Hanna Skandera’s business buddies at K12 Inc. got a shout-out in the New York Times today, in a column by Nobel-prize-winning economist Paul Krugman about the dangers of corporatizing politics and the real reason a man in Florida could get away with killing an unarmed teenager in the street.
“(I)t’s tempting to dismiss this law as the word of ignorant yahoos,” Krugman writes of the now-infamous “Stand Your Ground” law that says it’s legally OK to shoot a person if you can claim you felt threatened. “But similar laws have been pushed across the nation, not by ignorant yahoos but by big corporations.”
Krugman says the law is “virtually identical” to a template given lawmakers nation-wide by the American Legislative Exchange Council. ALEC, as it’s known, is a beast familiar to anyone who’s been following New Mexico’s political machinations. ALEC wined and dined many of New Mexico’s Republican legislators during the recent 30-day session, and ALEC authored the education bill, backed by Gov. Susana Martinez and education secretary-designate Skandera, to let K12 Inc. open “virtual” charter schools, where students take classes by computer from their homes.
Why is that a bad idea? For one, it violates a section in New Mexico law which says “a charter school shall be nonsectarian, nonreligious and non-home based public school.”
For another, K12 is a multimillion-dollar corporation whose staff is only a little more than one-quarter teachers, while the other 72 percent is sales and marketing. That’s an interesting choice as partner-in-education for a governor who so often squawks about using tax dollars to pay for classroom instruction, not administration.
K12 is being sued for shareholder fraud, and a New York Times expose on K12 published late last year called it “a company that tries to squeeze profits from public school dollars by raising enrollment, increasing teacher workload and lowering standards.” K12 gets “an average of $5,500 to $6,000 per student from state and local governments,” the Times reported. But that money comes upfront, and often students who start the programs don’t finish.
“With retention a problem, some teachers said they were under pressure to pass students with marginal performance and attendance,” the Times said.
K12 Inc. donated $5,000 to Gov. Martinez’s campaign for governor, of course, and Skandera and others in the PED have been operating in the shadows to help the company establish itself in our state. K12 and Skandera have both been intimately involved with Florida Gov. Jeb Bush’s flimsy education reform model, slowly being implemented in New Mexico.

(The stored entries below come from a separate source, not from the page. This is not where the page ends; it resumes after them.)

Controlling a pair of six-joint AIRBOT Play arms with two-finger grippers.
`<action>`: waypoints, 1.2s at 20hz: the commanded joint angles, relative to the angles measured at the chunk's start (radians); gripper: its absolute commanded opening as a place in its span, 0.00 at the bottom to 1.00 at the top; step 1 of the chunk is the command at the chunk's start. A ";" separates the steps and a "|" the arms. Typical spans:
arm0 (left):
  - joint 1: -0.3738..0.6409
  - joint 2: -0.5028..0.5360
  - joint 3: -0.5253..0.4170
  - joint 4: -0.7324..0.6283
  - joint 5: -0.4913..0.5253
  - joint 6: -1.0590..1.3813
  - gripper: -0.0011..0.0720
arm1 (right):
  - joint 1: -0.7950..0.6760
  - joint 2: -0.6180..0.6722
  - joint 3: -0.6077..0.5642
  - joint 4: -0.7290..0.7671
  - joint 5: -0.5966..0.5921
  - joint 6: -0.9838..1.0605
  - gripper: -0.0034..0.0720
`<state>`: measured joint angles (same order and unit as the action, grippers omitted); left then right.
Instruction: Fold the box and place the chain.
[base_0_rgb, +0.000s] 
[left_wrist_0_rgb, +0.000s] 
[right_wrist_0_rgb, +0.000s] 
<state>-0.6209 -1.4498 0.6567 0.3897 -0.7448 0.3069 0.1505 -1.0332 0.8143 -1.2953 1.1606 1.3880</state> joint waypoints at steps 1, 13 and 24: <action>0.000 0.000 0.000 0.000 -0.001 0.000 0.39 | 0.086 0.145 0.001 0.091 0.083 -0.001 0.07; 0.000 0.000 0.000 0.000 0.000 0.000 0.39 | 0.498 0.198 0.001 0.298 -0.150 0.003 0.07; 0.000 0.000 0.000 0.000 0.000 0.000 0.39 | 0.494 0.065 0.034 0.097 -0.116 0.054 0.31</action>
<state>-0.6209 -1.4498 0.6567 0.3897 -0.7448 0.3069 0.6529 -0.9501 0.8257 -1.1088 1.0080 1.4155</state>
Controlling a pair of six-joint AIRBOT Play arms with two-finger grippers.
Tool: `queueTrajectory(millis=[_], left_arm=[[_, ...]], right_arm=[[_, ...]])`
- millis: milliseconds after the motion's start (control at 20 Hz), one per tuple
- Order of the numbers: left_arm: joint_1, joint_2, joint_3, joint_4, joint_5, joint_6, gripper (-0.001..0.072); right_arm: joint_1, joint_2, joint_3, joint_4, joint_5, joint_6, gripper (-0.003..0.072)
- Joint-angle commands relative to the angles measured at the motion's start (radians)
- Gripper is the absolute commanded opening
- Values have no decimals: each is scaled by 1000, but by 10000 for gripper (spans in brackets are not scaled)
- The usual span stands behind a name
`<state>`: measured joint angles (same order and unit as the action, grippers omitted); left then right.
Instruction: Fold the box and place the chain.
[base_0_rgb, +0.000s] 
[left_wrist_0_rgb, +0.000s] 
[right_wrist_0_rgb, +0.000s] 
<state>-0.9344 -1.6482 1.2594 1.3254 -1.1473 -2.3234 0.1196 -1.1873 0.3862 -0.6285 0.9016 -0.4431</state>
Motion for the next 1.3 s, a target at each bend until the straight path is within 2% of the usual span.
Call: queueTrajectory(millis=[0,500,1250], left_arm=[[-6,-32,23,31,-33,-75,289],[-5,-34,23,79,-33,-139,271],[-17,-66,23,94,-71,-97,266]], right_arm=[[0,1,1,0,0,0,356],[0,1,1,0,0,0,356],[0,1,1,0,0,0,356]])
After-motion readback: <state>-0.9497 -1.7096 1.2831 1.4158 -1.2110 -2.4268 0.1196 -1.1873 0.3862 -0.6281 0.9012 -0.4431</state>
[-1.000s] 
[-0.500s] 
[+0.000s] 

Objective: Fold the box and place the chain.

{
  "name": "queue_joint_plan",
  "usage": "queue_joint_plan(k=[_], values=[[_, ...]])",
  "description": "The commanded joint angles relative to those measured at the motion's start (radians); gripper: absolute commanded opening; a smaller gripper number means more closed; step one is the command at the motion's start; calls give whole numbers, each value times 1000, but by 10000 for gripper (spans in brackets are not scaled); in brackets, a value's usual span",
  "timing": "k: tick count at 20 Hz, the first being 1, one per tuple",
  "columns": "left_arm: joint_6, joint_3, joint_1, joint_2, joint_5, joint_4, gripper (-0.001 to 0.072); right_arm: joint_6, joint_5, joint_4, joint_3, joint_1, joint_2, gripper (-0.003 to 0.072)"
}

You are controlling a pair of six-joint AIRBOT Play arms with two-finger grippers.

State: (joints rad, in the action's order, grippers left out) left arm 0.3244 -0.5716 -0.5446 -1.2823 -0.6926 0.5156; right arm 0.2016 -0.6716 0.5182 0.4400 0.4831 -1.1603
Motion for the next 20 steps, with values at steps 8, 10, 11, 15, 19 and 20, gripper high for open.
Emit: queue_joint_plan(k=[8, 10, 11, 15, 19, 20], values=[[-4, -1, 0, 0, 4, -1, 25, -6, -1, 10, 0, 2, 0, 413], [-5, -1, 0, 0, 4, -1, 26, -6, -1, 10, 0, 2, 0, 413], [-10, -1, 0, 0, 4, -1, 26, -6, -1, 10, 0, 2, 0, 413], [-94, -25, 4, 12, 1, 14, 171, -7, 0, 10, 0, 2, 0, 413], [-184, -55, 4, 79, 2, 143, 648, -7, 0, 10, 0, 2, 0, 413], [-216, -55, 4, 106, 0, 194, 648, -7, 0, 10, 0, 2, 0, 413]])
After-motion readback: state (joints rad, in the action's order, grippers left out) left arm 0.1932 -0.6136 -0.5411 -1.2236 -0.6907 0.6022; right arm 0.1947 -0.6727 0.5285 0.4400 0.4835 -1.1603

From Krugman: “(S)ome of the most prominent beneficiaries of privatization, such as the online education company K12 Inc. and the prison operator Corrections Corporation of America, are, not surprisingly, very much involved with the organization.”
He goes on: “And in case you were wondering, no, the kind of privatization ALEC promotes isn’t in the public interest; instead of success stories, what we’re getting is a series of scandals. Private charter schools, for example, appear to deliver a lot of profits but little in the way of educational achievement.”
The insinuation here is not that we’re heading toward a New Mexico where Stand Your Ground killings become a fear for minority teens in hoods. (Let’s hope not, anyway. Nothing really surprises anymore.) The insinuation here is that a line can be drawn from that incredible act of legislatively sanctioned murder and the forces working to privatize public education in our schools.
Trayvon Martin’s death is an extreme case, but is it really so extraordinary? Let corporations write our laws and there are going to be consequences, including the empowerment of gun-toting vigilantes, and including students being funneled into phony private education entities that don’t actually give them the tools they need to grow into productive adults. We are paying, and will continue paying, for the corporate corruption of our political system.
The Santa Fe New Mexican earlier this year ran a terrific article by Steve Terrell about ALEC, whose worshippers in the New Mexico legislature include Rep. Yvette Herrell (Alamogordo), Sen. Clint Harden (Clovis), Rep. Nate Gentry (Albuquerque) and Sen. Bill Burt (Alamogordo). Those are all Republicans.
Terrell’s story concludes on this note: “(B)oth sides agree that ALEC’s influence could grow here if Republicans win enough seats in November to control the Legislature.”
That notion should terrify those of us normal New Mexicans, who don’t get a cut. “And if there is any silver lining to Trayvon Martin’s killing,” Krugman writes, “it is that it might finally place a spotlight on what ALEC is doing to our society — and our democracy.”